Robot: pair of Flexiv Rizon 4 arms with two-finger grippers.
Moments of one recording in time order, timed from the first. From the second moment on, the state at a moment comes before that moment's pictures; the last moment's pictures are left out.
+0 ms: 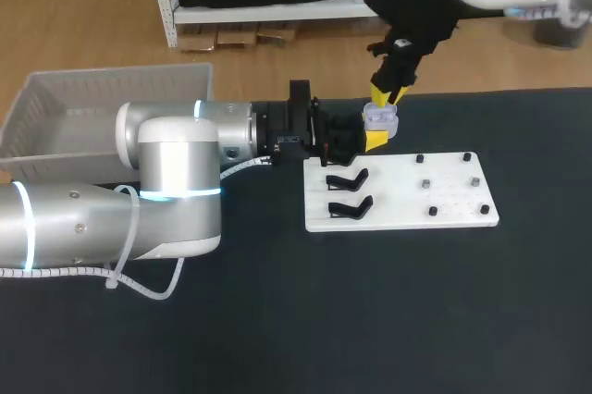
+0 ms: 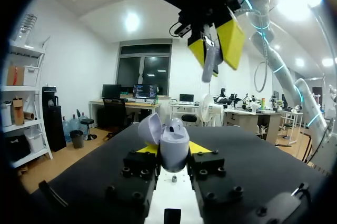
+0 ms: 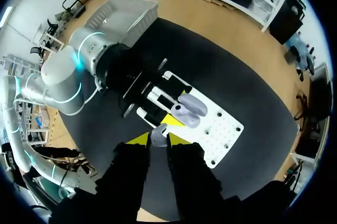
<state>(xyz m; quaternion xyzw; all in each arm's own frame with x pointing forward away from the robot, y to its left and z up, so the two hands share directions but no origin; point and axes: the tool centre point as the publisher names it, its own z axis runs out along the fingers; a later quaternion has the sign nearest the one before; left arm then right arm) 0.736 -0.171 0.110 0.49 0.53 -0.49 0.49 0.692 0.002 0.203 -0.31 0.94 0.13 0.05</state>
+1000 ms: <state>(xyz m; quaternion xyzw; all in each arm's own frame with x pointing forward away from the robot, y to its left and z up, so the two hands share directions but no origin) 0.736 -0.171 0.110 0.49 0.53 -0.49 0.49 0.708 0.001 0.166 -0.30 0.95 0.08 0.06</state>
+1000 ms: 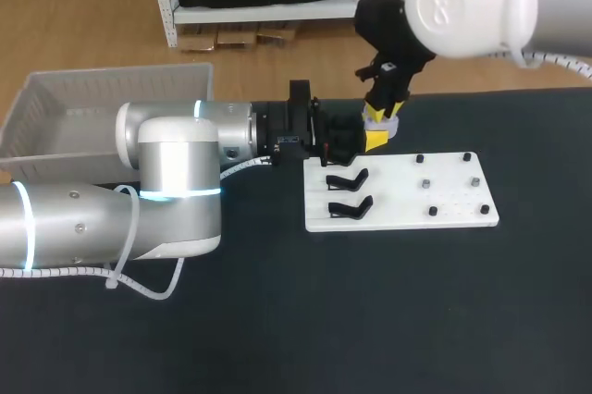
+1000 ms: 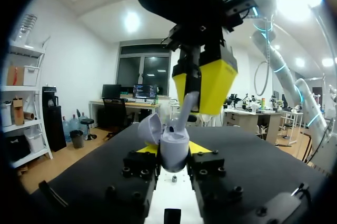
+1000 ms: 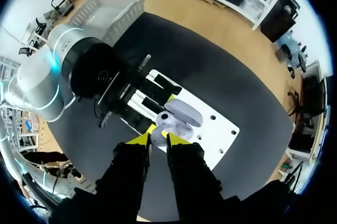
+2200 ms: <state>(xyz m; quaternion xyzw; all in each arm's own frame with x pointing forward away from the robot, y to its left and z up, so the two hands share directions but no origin) 0.736 -0.171 0.109 0.49 0.53 -0.49 0.49 0.715 0.005 0.155 -0.31 0.95 0.07 0.05</state>
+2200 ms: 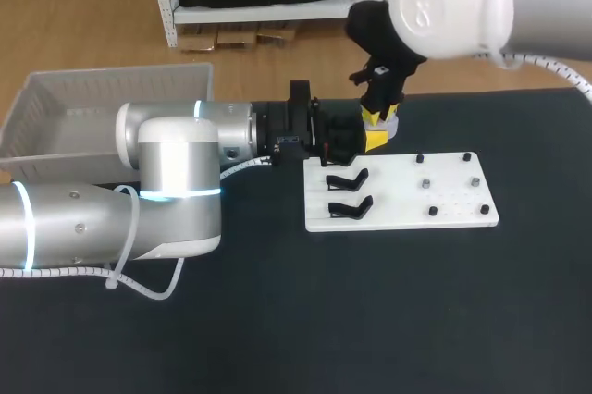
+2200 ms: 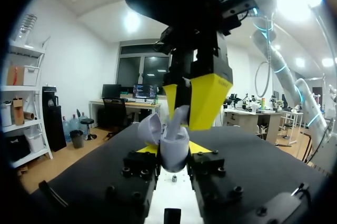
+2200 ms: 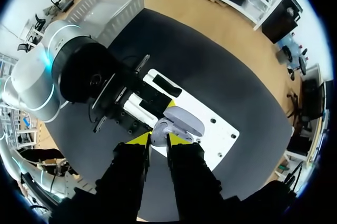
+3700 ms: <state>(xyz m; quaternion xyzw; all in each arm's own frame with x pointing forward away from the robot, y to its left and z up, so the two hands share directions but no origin) 0.736 -0.171 0.109 0.49 0.53 -0.49 0.49 0.718 0.006 0.156 -0.31 0.95 0.04 0.05</state>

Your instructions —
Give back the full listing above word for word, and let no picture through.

Solved exercise —
Robot: pair of Flexiv Rizon 4 arms with two-finger grippers.
Moments of one recording in time order, timed from the first. From the second moment on, the state at a moment comes before that moment's pictures; the last moment's pictures are left out.
+0 ms: 
+0 ms: 
+0 ms: 
<state>(xyz m; quaternion xyzw; all in each arm's own frame with x pointing forward away from the robot, y to its left and z up, so the two hands share directions but no origin; point and axes: the tool centre point as the publisher names it, its own z axis runs out along the fingers; a later quaternion has the sign nearest the one before; left arm then right arm) 0.736 -0.171 0.110 0.49 0.53 -0.49 0.49 0.692 0.002 0.203 -0.31 0.94 0.13 0.05</state>
+1000 ms: <state>(xyz m; quaternion xyzw; all in each arm's own frame with x pointing forward away from the robot, y to its left and z up, so the two hands share directions but no origin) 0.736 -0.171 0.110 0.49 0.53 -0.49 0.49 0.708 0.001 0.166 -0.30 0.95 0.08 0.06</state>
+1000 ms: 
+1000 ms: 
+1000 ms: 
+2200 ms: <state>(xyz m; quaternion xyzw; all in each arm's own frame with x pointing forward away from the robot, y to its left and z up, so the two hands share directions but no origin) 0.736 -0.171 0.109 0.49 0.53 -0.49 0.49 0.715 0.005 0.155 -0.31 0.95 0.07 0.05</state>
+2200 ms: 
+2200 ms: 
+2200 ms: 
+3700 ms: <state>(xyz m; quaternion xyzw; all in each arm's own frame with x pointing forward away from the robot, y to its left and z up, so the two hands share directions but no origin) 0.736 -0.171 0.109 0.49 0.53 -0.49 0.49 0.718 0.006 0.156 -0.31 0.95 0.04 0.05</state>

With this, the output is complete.